Marina Sofia, Crime Fiction Lover
★★★★

“Taussig doesn’t flinch from portraying life in Kolyma in bleak, grisly detail, yet in a matter-of-fact way that makes it all the more powerful. The novel is a compelling portrayal of a nightmarish period of history. Aleksei’s role as everyman reminds us that the horrors of Soviet Russia affected everyone, and Taussig paints an effective portrait of an ordinary man driven to the most extreme actions.”
Gareth Watkins, Killing Time

“The violence, poverty and the terror of ordinary people in this era are very graphically portrayed.

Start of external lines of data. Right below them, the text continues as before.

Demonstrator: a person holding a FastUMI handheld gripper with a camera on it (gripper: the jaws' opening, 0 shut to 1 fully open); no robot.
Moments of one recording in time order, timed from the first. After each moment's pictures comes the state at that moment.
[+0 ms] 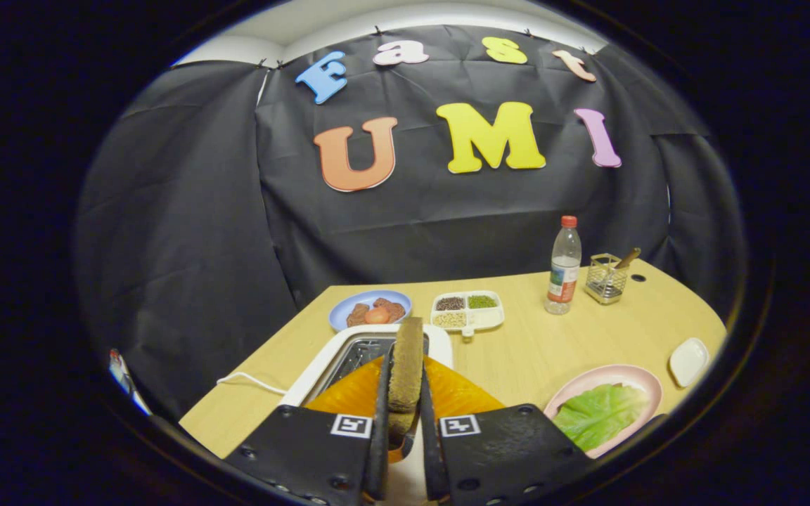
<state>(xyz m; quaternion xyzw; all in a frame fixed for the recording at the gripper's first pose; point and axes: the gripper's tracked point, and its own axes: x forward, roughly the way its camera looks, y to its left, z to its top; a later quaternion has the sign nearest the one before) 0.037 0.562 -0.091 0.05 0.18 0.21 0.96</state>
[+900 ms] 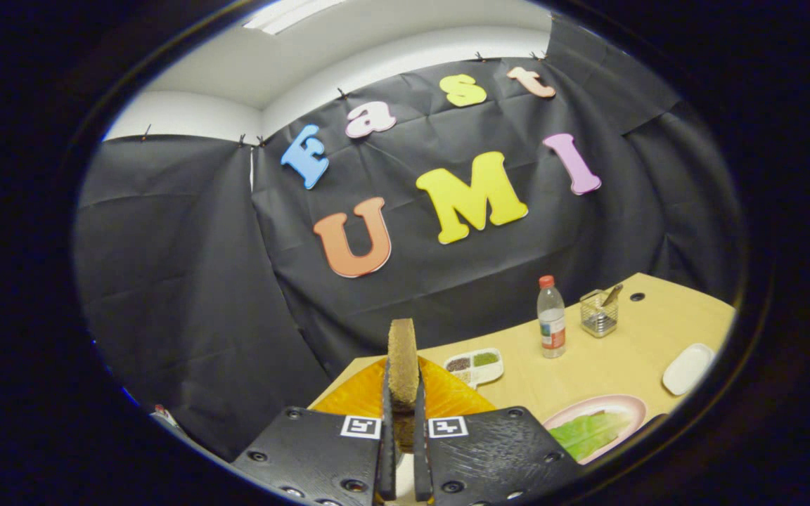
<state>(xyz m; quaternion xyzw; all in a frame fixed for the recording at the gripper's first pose) 0.023 0.478 0.033 0.15 0.06 0.22 0.96</state>
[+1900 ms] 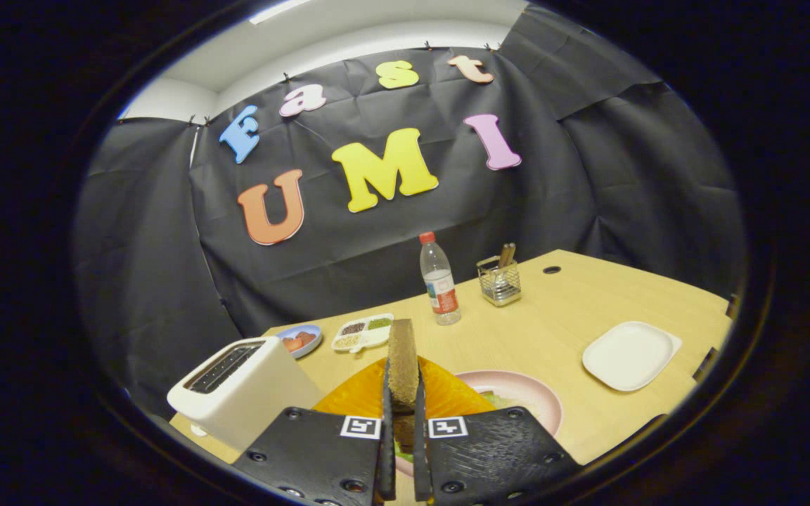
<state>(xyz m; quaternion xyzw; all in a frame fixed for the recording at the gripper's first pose) 0.046 0.347 -0.111 0.14 0.12 0.11 0.98</state>
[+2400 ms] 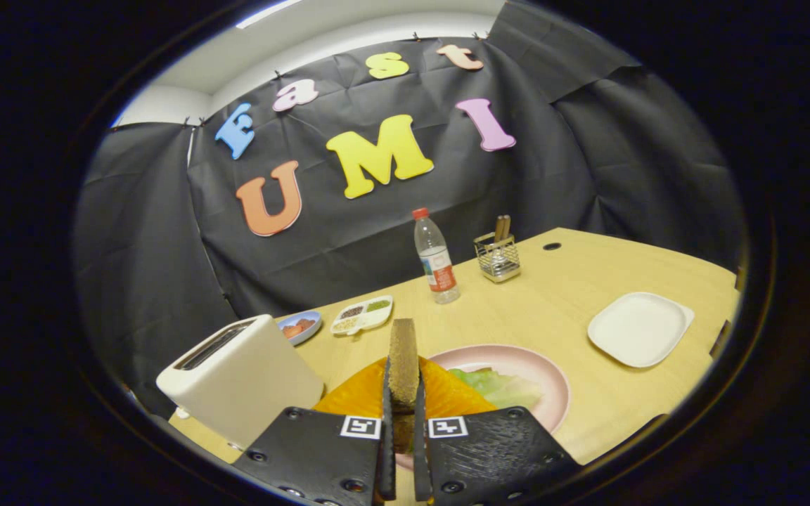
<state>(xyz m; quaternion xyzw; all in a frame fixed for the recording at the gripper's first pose) 0.043 0.332 -0.145 0.16 0.14 0.12 0.97</state>
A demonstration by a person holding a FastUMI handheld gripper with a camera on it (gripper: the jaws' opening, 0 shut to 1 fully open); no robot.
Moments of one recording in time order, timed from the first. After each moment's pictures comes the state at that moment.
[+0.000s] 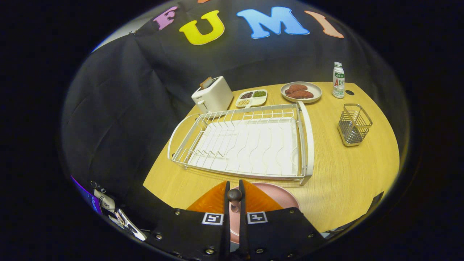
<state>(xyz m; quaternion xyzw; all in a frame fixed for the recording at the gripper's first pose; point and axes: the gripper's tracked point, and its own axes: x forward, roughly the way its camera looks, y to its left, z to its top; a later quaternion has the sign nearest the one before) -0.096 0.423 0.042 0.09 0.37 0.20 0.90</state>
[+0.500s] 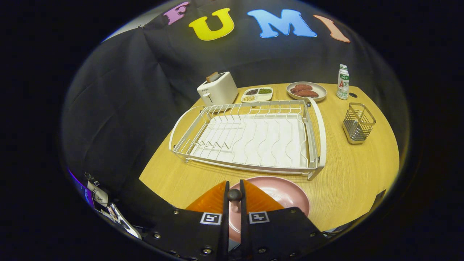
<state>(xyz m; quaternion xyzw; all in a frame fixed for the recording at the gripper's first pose) -0.107 0.438 0.029 0.08 0.36 0.20 0.91</state>
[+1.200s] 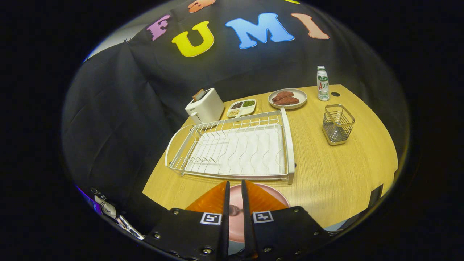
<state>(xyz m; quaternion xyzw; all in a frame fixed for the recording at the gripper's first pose) -0.100 0.380 0.069 0.12 0.33 0.16 0.92</state>
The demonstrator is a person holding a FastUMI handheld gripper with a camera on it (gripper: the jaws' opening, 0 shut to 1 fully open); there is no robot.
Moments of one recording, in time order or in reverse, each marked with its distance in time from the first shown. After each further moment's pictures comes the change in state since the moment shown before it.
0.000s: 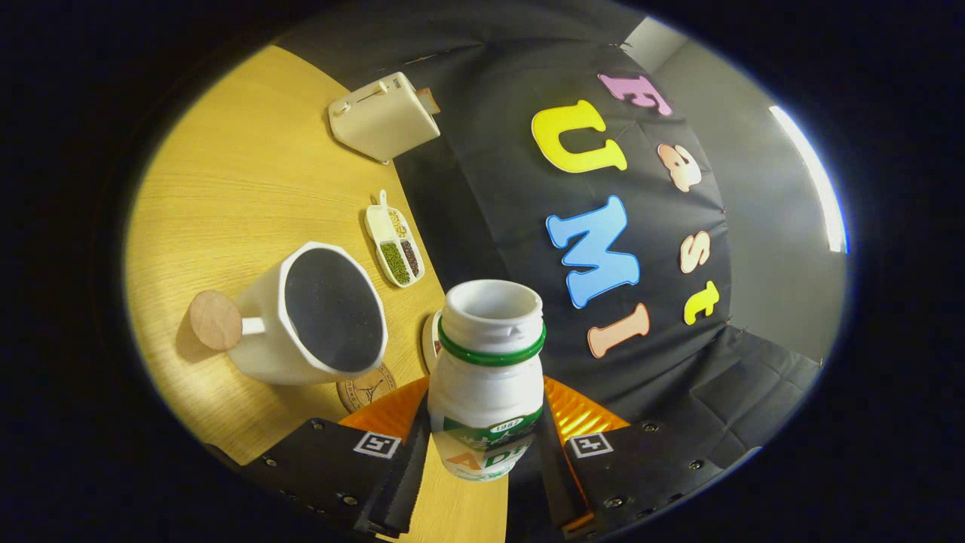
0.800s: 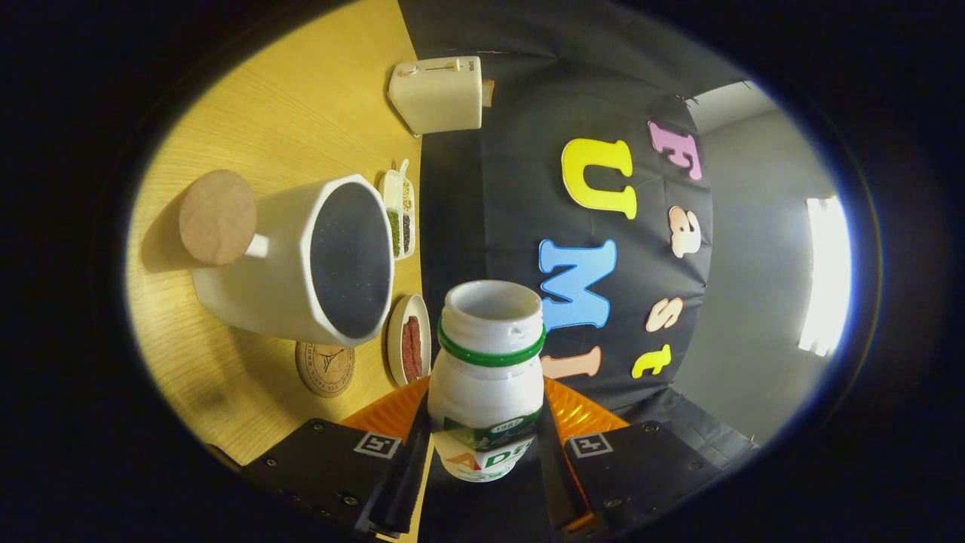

Recommended as an interesting read.”
Susan White, Euro Crime

“I was hoping for another Stellar Stalinesque Story – and my God doesn’t Taussig deliver. In short, I loved The Distinguished Assassin. This is a must for anyone who loves a fallible hero – it’s a veritable vodka-soaked voyage of blood and redemption.”
Liam Tarry, The Book Boy

“We follow Aleksei’s journey though the harsh conditions of the prison to his release and his realisation that he has to kill these men. He has to put aside his conscience in order to carry out the task and we see his character change as he goes about the assassinations. The book is brutal, it really portrays the harsh conditions Aleksei has to face in the Gulag and you can really feel the cold biting into your soul. It gives you an insight into how a person can change in order to survive and the terror that Soviet citizens must have faced every day. A riveting book with an unexpected twist at the end, definitely a must read.”